The NZX 50 Index fell 8.11, or 0.3% to 2778.03. Within the index, 23 stocks fell, 19 rose and eight were unchanged. Turnover was $97.8 million.
Shares were mainly lower across Asia, with the MSCI Asia Pacific Index sliding 1.5% to 102.02, following declines on Wall Street. U.S. President Barack Obama warned that American unemployment could reach 10%, adding to concern about the state of the world’s biggest economy that was stoked by weaker New York manufacturing data.
Resource companies including BHP Billiton, down 2.2% on the ASX, fell as commodity prices weakened. The Reuters-Jefferies CRB index of 19 commodity futures slipped 0.2% to 255.85 and has dropped 4% since reaching a seven-month high last week.
“With weak unemployment and those kinds of indicators you don’t get the feeling we’re all fixed,” said Craig Brown, a fund manager at ING New Zealand. “Commodity prices come down to demand out of China, which is pretty reliant in exports to the U.S.”
Fletcher Building (NZX: FBU ), the nation’s largest construction company, fell 3.6% to $6.36 amid concern signs of stabilization in the housing market here and in Australia won’t be enough to revive earnings. The shares are 13% over-valued, according to the ValueCruncher website, which uses a discounted cash-flow valuation.
Air New Zealand (NZX: AIR ) fell 3% to 98 cents, the first time since mid-April it has slipped below $1. The carrier today said long-haul passenger volumes continued to slide in May, led by a 19% decline in numbers on routes through Asia, Japan and the UK, reflecting the global economic slump and fears about swine flu.
Tourism Holdings (NZX: THL ), the campervan rental company that depends on tourists for revenue, fell 2% to 45 cents and has dropped 30% this year.
Australia & New Zealand Banking Group (NZX: ANZ ) fell 3% to $20.67, following declines in Australian lenders on the ASX.
Stock market operator NZX (NZX: NZX )., which was knocked back in its efforts to acquire Australian exchange NSX Ltd., fell 2.5% to NZ$7.55.NZX today said it was withdrawing its offer to buy a 50.1% of NSX because of a lack of support from the target’s shareholders.

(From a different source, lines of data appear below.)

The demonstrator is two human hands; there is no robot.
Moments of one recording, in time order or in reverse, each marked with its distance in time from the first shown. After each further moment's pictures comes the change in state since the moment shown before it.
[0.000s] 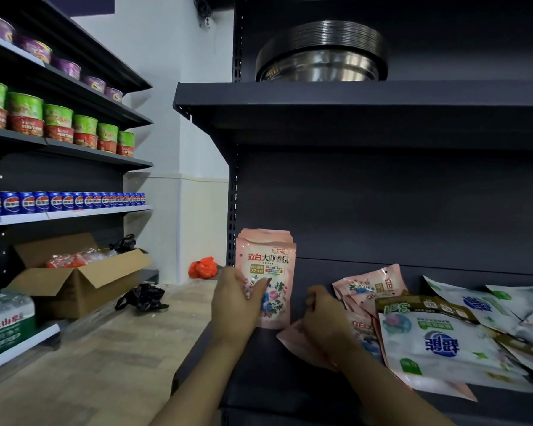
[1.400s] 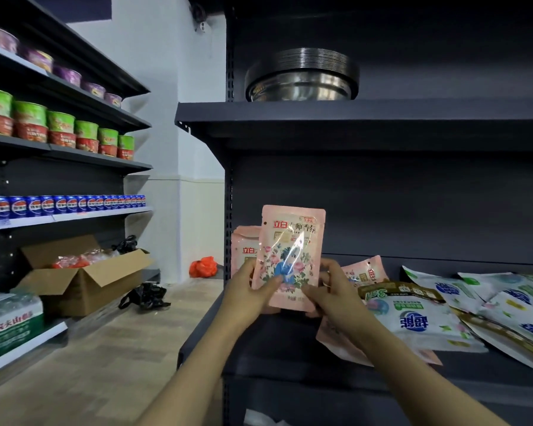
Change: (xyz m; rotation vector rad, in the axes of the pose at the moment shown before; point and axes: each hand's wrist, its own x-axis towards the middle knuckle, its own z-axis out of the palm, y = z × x) left_hand -0.036 0.049 -0.031 -0.446 -0.398 -0.027; right_hand -0.047 0.000 -0.059 0.699 -0.187 -0.155
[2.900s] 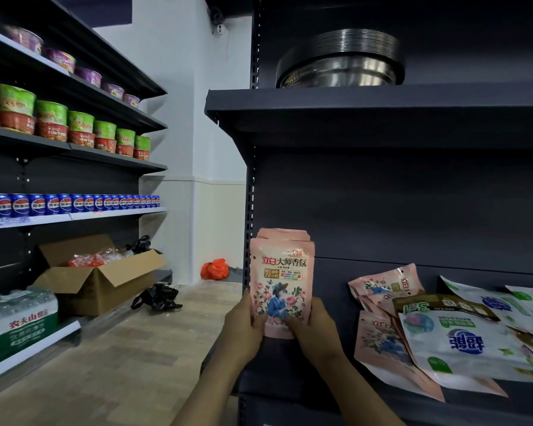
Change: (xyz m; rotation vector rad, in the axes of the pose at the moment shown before) left_hand 0.008 -0.076 -0.035 0.387 0.070 -0.064; right_hand 0.037 0.066 0.081 -0.258 0.169 0.122
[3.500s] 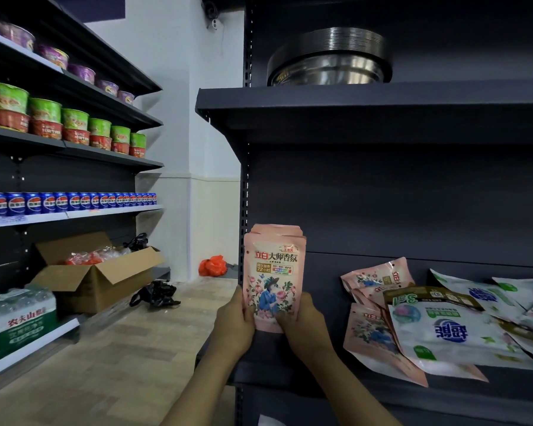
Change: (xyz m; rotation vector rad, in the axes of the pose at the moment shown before) left_hand -0.001 -0.004 0.002 0.089 0.060 -0.001; right_hand -0.010 -0.004 -0.001 -0.102 -0.011 -0.025
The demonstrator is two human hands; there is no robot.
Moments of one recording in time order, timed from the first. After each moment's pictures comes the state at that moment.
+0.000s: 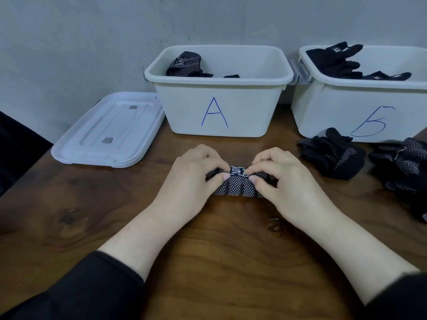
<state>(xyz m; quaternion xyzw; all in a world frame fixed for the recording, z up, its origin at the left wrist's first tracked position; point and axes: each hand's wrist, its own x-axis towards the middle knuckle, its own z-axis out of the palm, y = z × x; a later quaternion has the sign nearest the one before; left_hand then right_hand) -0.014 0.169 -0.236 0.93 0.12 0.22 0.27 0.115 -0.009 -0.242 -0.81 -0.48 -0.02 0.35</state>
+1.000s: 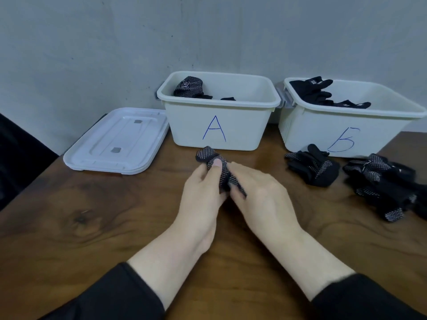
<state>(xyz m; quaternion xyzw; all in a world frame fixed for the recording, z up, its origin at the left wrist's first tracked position) -0.028 0.107 -0.209 0.49 0.25 0.24 0.80 0.059 0.011 -0.235 -0.79 -0.49 -0.20 0.30</state>
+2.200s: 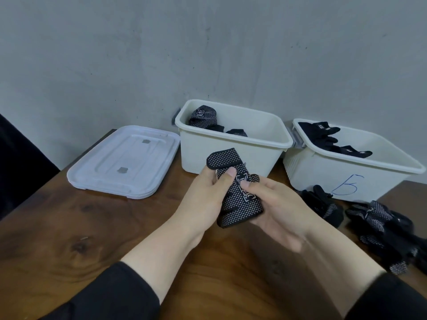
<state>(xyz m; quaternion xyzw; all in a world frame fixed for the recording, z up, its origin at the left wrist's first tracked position) -0.015 0.165 -0.182 0.63 0.12 0.23 0.74 0.079 0.036 -0.158 -0.58 -0.23 0.43 0.65</state>
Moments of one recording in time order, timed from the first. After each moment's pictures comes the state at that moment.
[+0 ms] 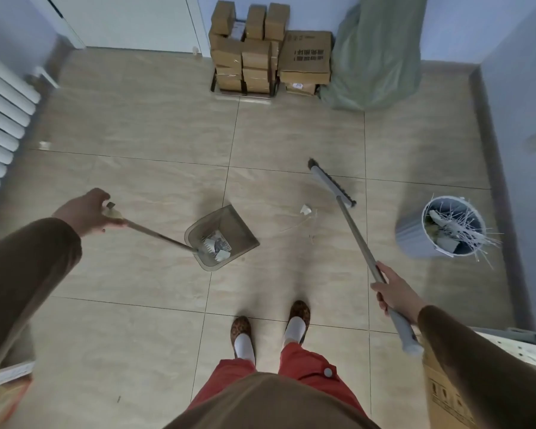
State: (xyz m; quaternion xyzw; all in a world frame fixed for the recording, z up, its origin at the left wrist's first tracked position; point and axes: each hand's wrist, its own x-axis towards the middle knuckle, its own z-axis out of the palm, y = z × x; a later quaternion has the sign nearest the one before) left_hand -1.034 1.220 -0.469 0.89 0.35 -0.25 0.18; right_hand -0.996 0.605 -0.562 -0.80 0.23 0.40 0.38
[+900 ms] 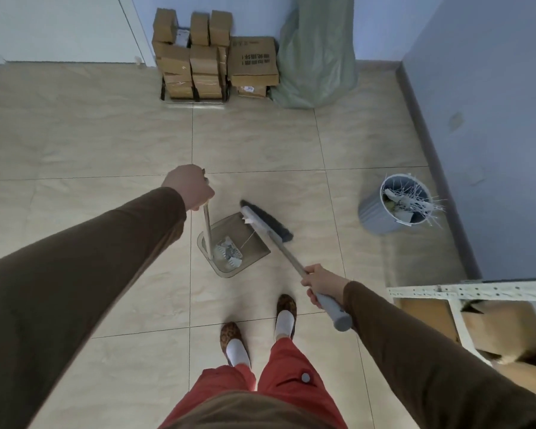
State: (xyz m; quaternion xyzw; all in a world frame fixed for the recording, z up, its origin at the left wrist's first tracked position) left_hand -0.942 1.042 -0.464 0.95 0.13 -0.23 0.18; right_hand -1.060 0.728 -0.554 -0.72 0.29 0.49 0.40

Reserve Bank Governor Alan Bollard today said economic activity in New Zealand is “near its low point,” while the global economy appeared more stable and trading-partner growth forecasts had stopped falling. Fiscal and monetary policy has also stimulated the New Zealand economy, he said. Still, he doesn’t expect a robust rebound.
“We expect the economy to begin growing again toward the end of the year, but the recovery is likely to be slow and drawn out,” Bollard told a business meeting in Wellington, according to a statement from the bank. “It could also be erratic. To many households it may not feel like a recovery at all, with lower employment, house prices and wage increases into next year.”
Specialty chemicals maker Nuplex Industries (NZX: NPX ), which sold shares at a discount to strengthen its balance sheet, fell 2.4% to 41 cents. PGG Wrightson (NZX: PGW ), New Zealand’s biggest rural services company, fell 2.3% to $1.27. Tapmaker Methven (NZX: MVN ) declined 2.2% to NZ$1.35.
Charlie’s Group (NZX: CHA ) fell 4.4% to 11 cents after the unprofitable juice maker said it had rejected ‘low-ball’ offers from multi-national rivals and is mulling opportunities to raise capital and reduce debt as it aims to turn profitable in 2010.
“Our share price is at the lowest of all lows,” chief executive Stefan Lepionka told BusinessWire. “We’re seen as a target at that point,” he said. “We do have something of value and they (the multinationals) know that.”